Read the listing and extract each line that includes the word "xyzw".

▬▬▬▬▬▬▬▬▬▬

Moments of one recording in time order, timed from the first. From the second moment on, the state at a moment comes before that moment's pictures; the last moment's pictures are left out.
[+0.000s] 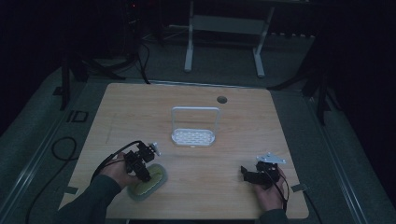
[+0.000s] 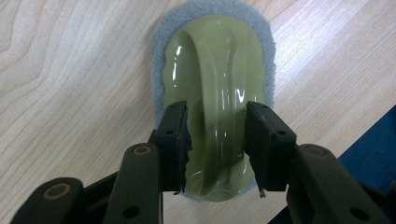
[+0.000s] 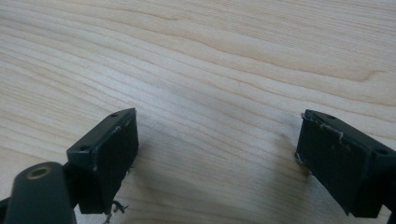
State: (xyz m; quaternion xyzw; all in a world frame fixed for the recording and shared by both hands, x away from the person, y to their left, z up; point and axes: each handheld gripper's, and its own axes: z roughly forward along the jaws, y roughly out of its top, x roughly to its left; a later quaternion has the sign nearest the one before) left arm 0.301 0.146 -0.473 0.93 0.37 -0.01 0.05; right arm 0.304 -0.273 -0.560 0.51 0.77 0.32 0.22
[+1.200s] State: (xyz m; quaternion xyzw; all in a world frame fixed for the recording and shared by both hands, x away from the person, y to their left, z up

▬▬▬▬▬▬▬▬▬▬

--- WRITTEN RESPONSE ---
State: (xyz m; quaternion xyzw; all in a world frame fixed for the recording and shared by both hands, x away from the person, y to their left, z up; point and axes: each handheld gripper's, and its own axes: z roughly forward along the jaws, y roughly out of its top, x roughly to its left; a later quaternion has the sign nearest the one before) left arm 0.301 0.146 -0.473 0.93 0.37 -0.01 0.05; right arm 0.304 -0.273 -0.560 0.51 0.77 0.32 0.22
[+1.200s] State: (xyz m; quaternion xyzw; all in a world frame fixed for the recording and shared by both hands, x away from the person, y to their left, z up

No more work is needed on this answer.